_ASSIGNMENT_.
Take the listing that follows and copy it precisely.

_GIVEN INFORMATION_.
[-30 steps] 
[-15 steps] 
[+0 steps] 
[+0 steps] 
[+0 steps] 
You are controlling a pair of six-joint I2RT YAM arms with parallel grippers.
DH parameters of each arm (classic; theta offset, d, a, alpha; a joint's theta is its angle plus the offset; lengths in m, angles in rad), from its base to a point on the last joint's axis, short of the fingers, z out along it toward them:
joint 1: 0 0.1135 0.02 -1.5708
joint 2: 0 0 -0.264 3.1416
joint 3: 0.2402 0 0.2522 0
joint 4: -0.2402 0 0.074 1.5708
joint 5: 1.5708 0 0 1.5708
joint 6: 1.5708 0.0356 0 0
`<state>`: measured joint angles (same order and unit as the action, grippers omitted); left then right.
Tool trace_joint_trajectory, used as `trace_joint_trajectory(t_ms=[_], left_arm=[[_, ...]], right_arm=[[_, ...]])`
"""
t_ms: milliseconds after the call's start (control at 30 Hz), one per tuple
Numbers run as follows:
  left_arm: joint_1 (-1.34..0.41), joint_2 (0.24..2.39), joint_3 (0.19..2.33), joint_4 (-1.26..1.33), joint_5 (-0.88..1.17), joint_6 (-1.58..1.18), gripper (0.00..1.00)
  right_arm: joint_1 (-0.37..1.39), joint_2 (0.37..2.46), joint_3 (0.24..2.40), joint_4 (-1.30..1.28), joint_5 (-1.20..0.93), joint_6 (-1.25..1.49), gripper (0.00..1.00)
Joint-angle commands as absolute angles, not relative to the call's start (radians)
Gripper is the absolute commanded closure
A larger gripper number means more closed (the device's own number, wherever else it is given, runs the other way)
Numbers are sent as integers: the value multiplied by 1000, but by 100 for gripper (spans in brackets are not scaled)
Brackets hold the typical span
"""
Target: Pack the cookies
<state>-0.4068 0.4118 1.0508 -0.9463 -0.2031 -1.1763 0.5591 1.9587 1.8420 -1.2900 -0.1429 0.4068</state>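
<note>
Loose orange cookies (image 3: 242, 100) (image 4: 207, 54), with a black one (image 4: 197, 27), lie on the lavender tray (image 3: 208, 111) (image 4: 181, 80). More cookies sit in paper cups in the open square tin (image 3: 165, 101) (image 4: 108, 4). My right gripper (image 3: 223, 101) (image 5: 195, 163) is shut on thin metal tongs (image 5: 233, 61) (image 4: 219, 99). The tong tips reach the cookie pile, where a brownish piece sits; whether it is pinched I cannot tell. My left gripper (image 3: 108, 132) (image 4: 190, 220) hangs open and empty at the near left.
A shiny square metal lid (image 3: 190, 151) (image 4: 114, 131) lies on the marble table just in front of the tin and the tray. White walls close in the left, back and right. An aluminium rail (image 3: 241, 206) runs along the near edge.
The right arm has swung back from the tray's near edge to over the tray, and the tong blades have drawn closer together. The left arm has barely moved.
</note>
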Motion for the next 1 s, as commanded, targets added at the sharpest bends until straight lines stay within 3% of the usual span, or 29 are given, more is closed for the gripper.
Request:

_SOLUTION_.
[-30 steps] 
[-15 steps] 
[+0 steps] 
[+0 steps] 
[+0 steps] 
You are controlling a pair of six-joint I2RT YAM arms with parallel grippers.
DH parameters of each arm (classic; theta offset, d, a, alpha; a joint's theta is its angle plus the offset; lengths in m, angles in rad), from its base to a point on the last joint's axis, short of the fingers, z out along it toward them:
joint 1: 0 0.1135 0.02 -1.5708
joint 2: 0 0 -0.264 3.1416
joint 3: 0.2402 0 0.2522 0
joint 4: -0.2402 0 0.074 1.5708
joint 5: 1.5708 0 0 1.5708
joint 6: 1.5708 0.0356 0 0
`<state>`: measured joint angles (same order and unit as the action, grippers omitted); left then right.
Tool trace_joint_trajectory, used as `trace_joint_trajectory(t_ms=[_], left_arm=[[_, ...]], right_arm=[[_, ...]])`
"""
t_ms: milliseconds after the call's start (control at 30 Hz), one per tuple
Numbers run as follows:
  left_arm: joint_1 (-1.34..0.41), joint_2 (0.24..2.39), joint_3 (0.19..2.33), joint_4 (-1.26..1.33), joint_5 (-0.88..1.17), joint_6 (-1.58..1.18), gripper (0.00..1.00)
  right_arm: joint_1 (-0.37..1.39), joint_2 (0.37..2.46), joint_3 (0.24..2.40), joint_4 (-1.30..1.28), joint_5 (-1.20..0.93), joint_6 (-1.25..1.49), gripper (0.00..1.00)
Joint-angle commands as absolute angles, not relative to the call's start (radians)
Gripper is the absolute commanded closure
A larger gripper number means more closed (the device's own number, wherever else it is given, runs the other way)
Numbers are sent as integers: the value multiplied by 1000, but by 100 for gripper (spans in brackets are not scaled)
Brackets hold the typical span
"""
Target: Pack the cookies
<state>-0.4068 0.4118 1.0508 -0.9463 -0.2031 -1.1763 0.5591 1.9587 1.8420 -1.2900 -0.1429 0.4068</state>
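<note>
Loose orange cookies (image 3: 242, 100) (image 4: 207, 54), with a black one (image 4: 197, 27), lie on the lavender tray (image 3: 208, 111) (image 4: 181, 80). More cookies sit in paper cups in the open square tin (image 3: 165, 101) (image 4: 108, 4). My right gripper (image 3: 223, 101) (image 5: 195, 163) is shut on thin metal tongs (image 5: 233, 61) (image 4: 219, 99). The tong tips reach the cookie pile, where a brownish piece sits; whether it is pinched I cannot tell. My left gripper (image 3: 108, 132) (image 4: 190, 220) hangs open and empty at the near left.
A shiny square metal lid (image 3: 190, 151) (image 4: 114, 131) lies on the marble table just in front of the tin and the tray. White walls close in the left, back and right. An aluminium rail (image 3: 241, 206) runs along the near edge.
The right arm has swung back from the tray's near edge to over the tray, and the tong blades have drawn closer together. The left arm has barely moved.
</note>
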Motion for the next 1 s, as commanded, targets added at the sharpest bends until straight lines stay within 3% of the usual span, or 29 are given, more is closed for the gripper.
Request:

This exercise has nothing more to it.